Scientists recently conducted an AI test to evaluate cognitive decline using advanced language models such as ChatGPT 4, ChatGPT 4o, Claude, and Gemini. The results revealed unexpected cognitive deficits comparable to those observed in humans, with MoCA scores ranging from 16 to 26. These findings raise questions about the use of AI in clinical medicine and emphasize the need for skepticism regarding the recommendations provided by these models.
Key Information
- Assessment of cognitive decline through AI tests.
- Analysis of several language models with varied results.
- MoCA scores reveal cognitive deficits similar to those in humans.
- Questioning of expectations regarding AI in clinical medicine.
AI Tested Against Cognitive Decline
Researchers have recently undertaken an unprecedented initiative by subjecting various advanced language models to intelligence tests aimed at evaluating cognitive decline, an approach that generates both curiosity and astonishment in the field of cognitive sciences. The language models examined include ChatGPT 4, ChatGPT 4o, Claude, and Gemini, all of which are some of the most advanced artificial intelligence products of our time.

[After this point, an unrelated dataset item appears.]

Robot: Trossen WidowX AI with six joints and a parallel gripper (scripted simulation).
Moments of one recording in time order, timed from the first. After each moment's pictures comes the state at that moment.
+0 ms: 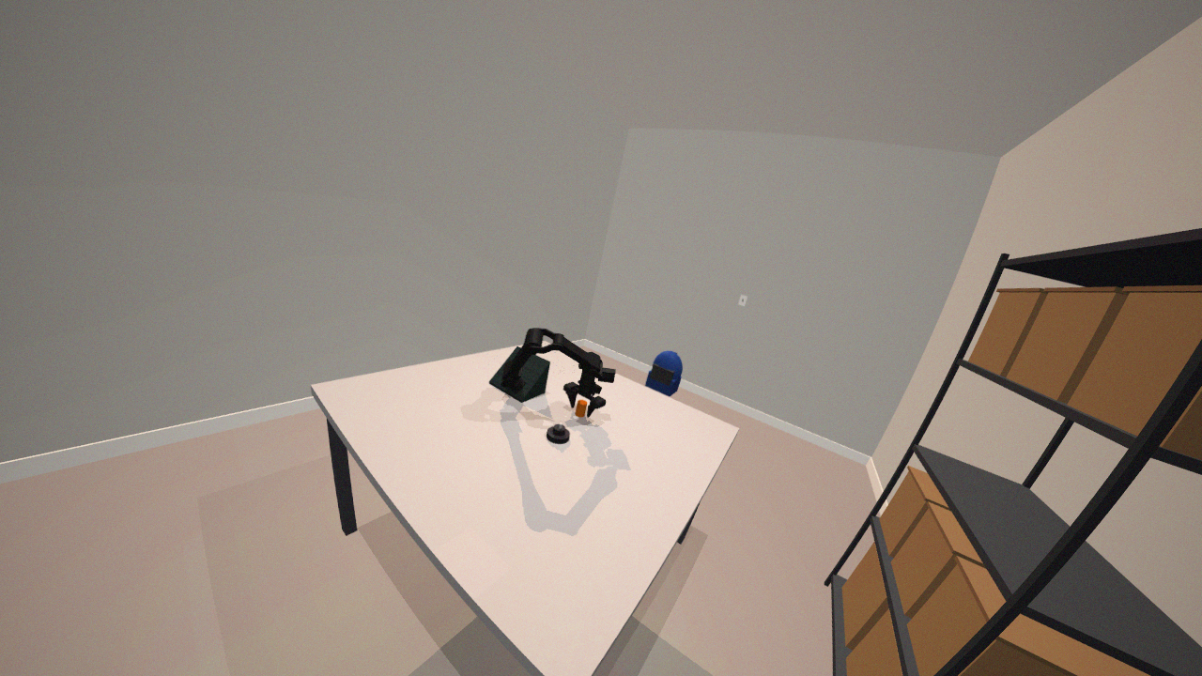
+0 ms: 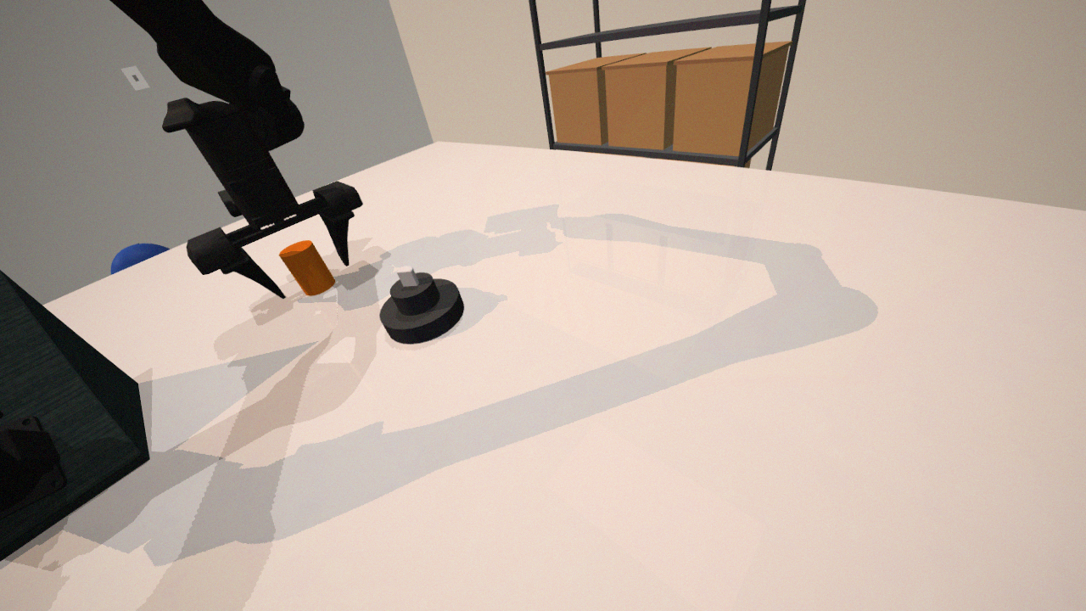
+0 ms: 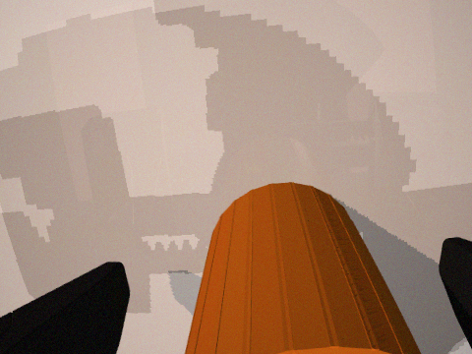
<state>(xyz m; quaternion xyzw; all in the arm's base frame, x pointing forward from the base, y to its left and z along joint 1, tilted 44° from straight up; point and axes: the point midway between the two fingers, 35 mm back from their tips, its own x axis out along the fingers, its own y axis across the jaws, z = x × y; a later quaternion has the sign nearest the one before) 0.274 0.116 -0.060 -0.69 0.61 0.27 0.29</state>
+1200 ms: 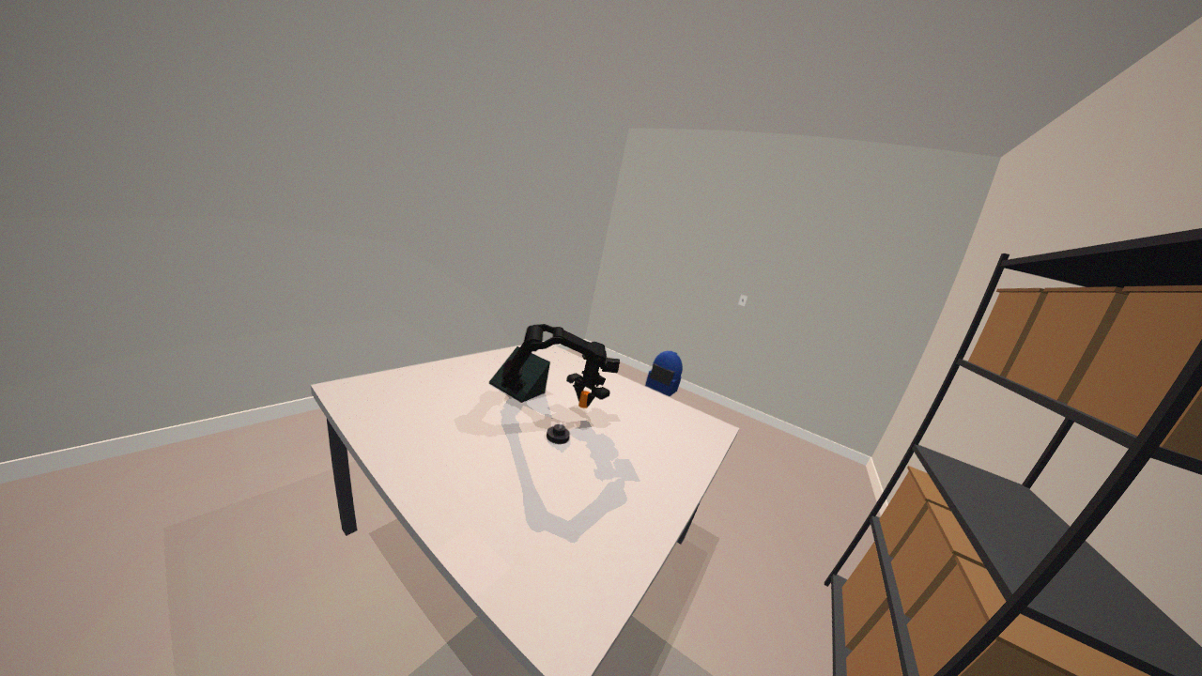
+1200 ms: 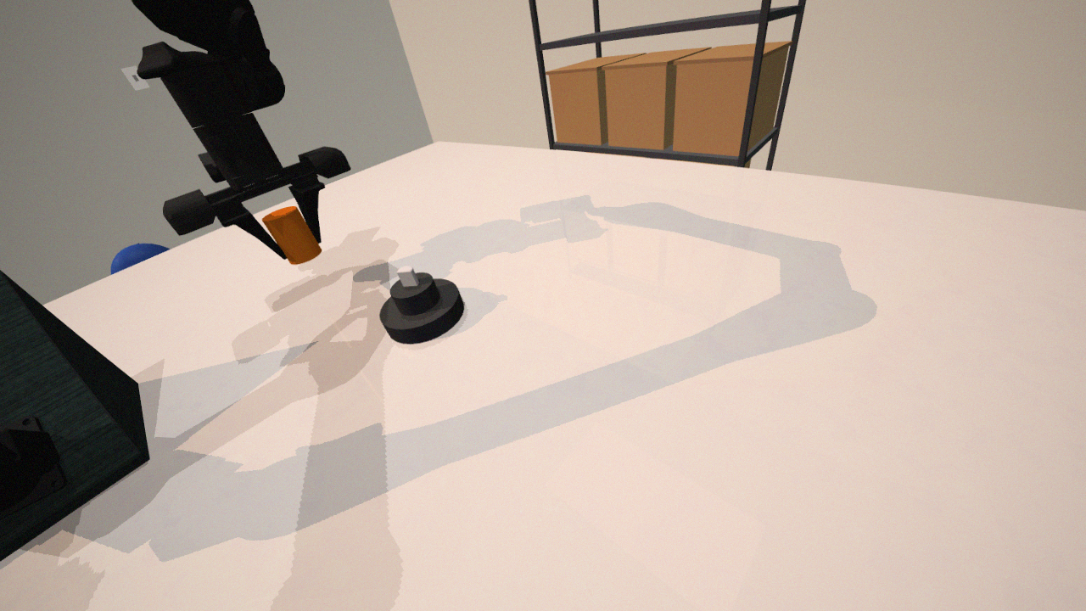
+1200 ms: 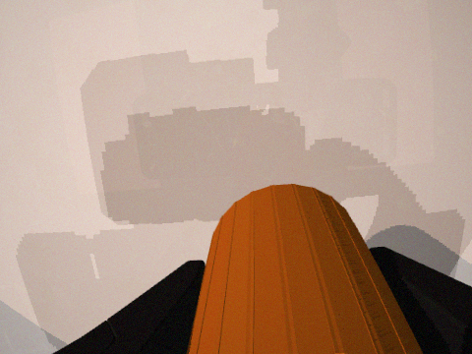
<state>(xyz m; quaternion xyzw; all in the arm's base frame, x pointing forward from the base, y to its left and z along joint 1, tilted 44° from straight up) 0.275 0.149 -0.030 -0.69 0.61 0.27 0.29</state>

Surprising Results and Comparisons
The results of these tests are striking and raise crucial questions about the cognitive capabilities of LLMs (large language models). Indeed, the scores obtained show a cognitive deficit comparable to that observed in humans, particularly in the context of neurodegenerative diseases. The score from the MoCA (Montreal Cognitive Assessment) test reveals that ChatGPT 4o scored 26 out of 30, indicating a slight decline, while ChatGPT 4 and Claude both scored 25 out of 30. In contrast, the score of Gemini is particularly alarming at just 16 out of 30, classified as severe.
Weaknesses of LLMs
A deeper analysis of the results highlights specific weaknesses in the area of executive function and visual-spatial perception among LLMs. These results are notable as they evoke direct comparisons with human patients displaying the early signs of dementia. This interconnection between AI model performance and cognitive symptoms in humans raises ethical and practical questions about the use of LLMs in critical contexts.

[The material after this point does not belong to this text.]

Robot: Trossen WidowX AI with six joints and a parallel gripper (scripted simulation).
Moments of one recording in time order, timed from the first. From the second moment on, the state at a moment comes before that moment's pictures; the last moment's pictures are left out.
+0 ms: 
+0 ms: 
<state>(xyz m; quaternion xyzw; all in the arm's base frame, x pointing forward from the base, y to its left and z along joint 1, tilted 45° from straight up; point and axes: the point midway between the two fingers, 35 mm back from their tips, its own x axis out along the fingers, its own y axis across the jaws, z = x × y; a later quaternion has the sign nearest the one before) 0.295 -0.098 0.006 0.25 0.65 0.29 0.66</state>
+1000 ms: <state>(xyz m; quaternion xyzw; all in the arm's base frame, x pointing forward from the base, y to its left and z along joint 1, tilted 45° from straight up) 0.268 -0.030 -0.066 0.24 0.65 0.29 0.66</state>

Improvements and Limitations of LLMs
The findings also underscore that notable improvements have been observed in recent versions of LLMs, indicating significant potential for evolution. However, it is essential to emphasize the impossibility of diagnosing LLMs as if they were human brains, highlighting the necessary temperance in interpreting the results. While there is hope for a future where AI could transform the medical sector, these discoveries challenge lofty expectations concerning its capabilities.
Skepticism Towards LLM Advice
In this regard, it is recommended to exercise skepticism regarding advice provided by these LLMs, especially when individual health is at stake. Although they are capable of processing and analyzing data at an impressive level, their interpretation of human cognitive results should not be confused with medical diagnosis. Caution is warranted, as the implications of their incorrect use could be severe.
Future of Cognitive Assessment and Improvement Potential
Ultimately, this research paves the way for discussions about the potential for future improvement in cognitive assessments within the framework of LLMs. As scientists continue their work, these surprising results may help better understand not only artificial intelligence but also our own cognition. The reflections and dialogues generated by this study are essential for navigating a future where AI and clinical medicine could intertwine meaningfully.